* **Your objective**
Would you please print the data a second time, exactly as it stands?

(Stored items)

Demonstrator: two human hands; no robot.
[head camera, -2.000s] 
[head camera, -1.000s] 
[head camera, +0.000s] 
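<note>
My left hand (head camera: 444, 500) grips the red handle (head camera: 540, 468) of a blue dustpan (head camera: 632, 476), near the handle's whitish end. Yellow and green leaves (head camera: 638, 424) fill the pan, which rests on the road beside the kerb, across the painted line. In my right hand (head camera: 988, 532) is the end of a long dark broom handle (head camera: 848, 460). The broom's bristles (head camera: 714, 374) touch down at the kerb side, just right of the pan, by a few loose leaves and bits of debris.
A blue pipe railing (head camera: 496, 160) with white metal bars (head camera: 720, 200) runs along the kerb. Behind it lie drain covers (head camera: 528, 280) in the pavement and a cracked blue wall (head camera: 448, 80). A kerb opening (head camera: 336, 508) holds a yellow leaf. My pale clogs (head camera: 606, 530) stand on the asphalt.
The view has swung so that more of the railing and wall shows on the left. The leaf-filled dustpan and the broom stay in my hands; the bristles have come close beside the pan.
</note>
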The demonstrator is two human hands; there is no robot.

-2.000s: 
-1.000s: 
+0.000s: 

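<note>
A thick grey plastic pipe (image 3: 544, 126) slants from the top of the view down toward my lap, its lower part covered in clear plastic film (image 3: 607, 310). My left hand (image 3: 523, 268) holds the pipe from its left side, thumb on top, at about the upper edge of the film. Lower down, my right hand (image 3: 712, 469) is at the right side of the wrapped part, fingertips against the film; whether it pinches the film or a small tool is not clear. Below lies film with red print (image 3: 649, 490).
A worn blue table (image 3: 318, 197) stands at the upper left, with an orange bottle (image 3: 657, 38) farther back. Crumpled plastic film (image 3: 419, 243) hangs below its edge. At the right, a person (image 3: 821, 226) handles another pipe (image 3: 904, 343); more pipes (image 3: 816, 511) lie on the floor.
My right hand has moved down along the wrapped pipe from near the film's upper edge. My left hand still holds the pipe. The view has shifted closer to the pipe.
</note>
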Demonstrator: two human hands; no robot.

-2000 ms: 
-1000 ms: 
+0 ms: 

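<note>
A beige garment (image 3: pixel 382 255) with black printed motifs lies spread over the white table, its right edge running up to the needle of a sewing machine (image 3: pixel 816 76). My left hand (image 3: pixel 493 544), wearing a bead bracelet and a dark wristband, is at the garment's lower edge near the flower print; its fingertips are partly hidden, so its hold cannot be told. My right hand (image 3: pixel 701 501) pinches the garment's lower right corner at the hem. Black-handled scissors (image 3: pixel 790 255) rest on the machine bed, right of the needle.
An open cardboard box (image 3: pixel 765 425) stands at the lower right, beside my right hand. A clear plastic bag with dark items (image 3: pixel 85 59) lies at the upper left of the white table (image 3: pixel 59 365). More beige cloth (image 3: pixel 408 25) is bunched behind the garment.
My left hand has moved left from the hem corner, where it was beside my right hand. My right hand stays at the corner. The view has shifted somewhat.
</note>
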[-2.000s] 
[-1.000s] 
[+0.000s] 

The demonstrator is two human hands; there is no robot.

* **Response below**
Demonstrator: two human hands; no robot.
[head camera, -2.000s] 
[head camera, -1.000s] 
[head camera, +0.000s] 
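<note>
My left hand (head camera: 444, 500) grips the red handle (head camera: 540, 468) of a blue dustpan (head camera: 632, 476), near the handle's whitish end. Yellow and green leaves (head camera: 638, 424) fill the pan, which rests on the road beside the kerb, across the painted line. In my right hand (head camera: 988, 532) is the end of a long dark broom handle (head camera: 848, 460). The broom's bristles (head camera: 714, 374) touch down at the kerb side, just right of the pan, by a few loose leaves and bits of debris.
A blue pipe railing (head camera: 496, 160) with white metal bars (head camera: 720, 200) runs along the kerb. Behind it lie drain covers (head camera: 528, 280) in the pavement and a cracked blue wall (head camera: 448, 80). A kerb opening (head camera: 336, 508) holds a yellow leaf. My pale clogs (head camera: 606, 530) stand on the asphalt.
The view has swung so that more of the railing and wall shows on the left. The leaf-filled dustpan and the broom stay in my hands; the bristles have come close beside the pan.
</note>
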The demonstrator is two human hands; there is no robot.

-2.000s: 
-1.000s: 
+0.000s: 

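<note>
A thick grey plastic pipe (image 3: 544, 126) slants from the top of the view down toward my lap, its lower part covered in clear plastic film (image 3: 607, 310). My left hand (image 3: 523, 268) holds the pipe from its left side, thumb on top, at about the upper edge of the film. Lower down, my right hand (image 3: 712, 469) is at the right side of the wrapped part, fingertips against the film; whether it pinches the film or a small tool is not clear. Below lies film with red print (image 3: 649, 490).
A worn blue table (image 3: 318, 197) stands at the upper left, with an orange bottle (image 3: 657, 38) farther back. Crumpled plastic film (image 3: 419, 243) hangs below its edge. At the right, a person (image 3: 821, 226) handles another pipe (image 3: 904, 343); more pipes (image 3: 816, 511) lie on the floor.
My right hand has moved down along the wrapped pipe from near the film's upper edge. My left hand still holds the pipe. The view has shifted closer to the pipe.
</note>
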Demonstrator: two human hands; no robot.

-2000 ms: 
-1000 ms: 
+0 ms: 

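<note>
A beige garment (image 3: pixel 382 255) with black printed motifs lies spread over the white table, its right edge running up to the needle of a sewing machine (image 3: pixel 816 76). My left hand (image 3: pixel 493 544), wearing a bead bracelet and a dark wristband, is at the garment's lower edge near the flower print; its fingertips are partly hidden, so its hold cannot be told. My right hand (image 3: pixel 701 501) pinches the garment's lower right corner at the hem. Black-handled scissors (image 3: pixel 790 255) rest on the machine bed, right of the needle.
An open cardboard box (image 3: pixel 765 425) stands at the lower right, beside my right hand. A clear plastic bag with dark items (image 3: pixel 85 59) lies at the upper left of the white table (image 3: pixel 59 365). More beige cloth (image 3: pixel 408 25) is bunched behind the garment.
My left hand has moved left from the hem corner, where it was beside my right hand. My right hand stays at the corner. The view has shifted somewhat.
</note>
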[-2.000s] 
[-1.000s] 
[+0.000s] 

The demonstrator is two human hands; there is no robot.

The exercise has been completed.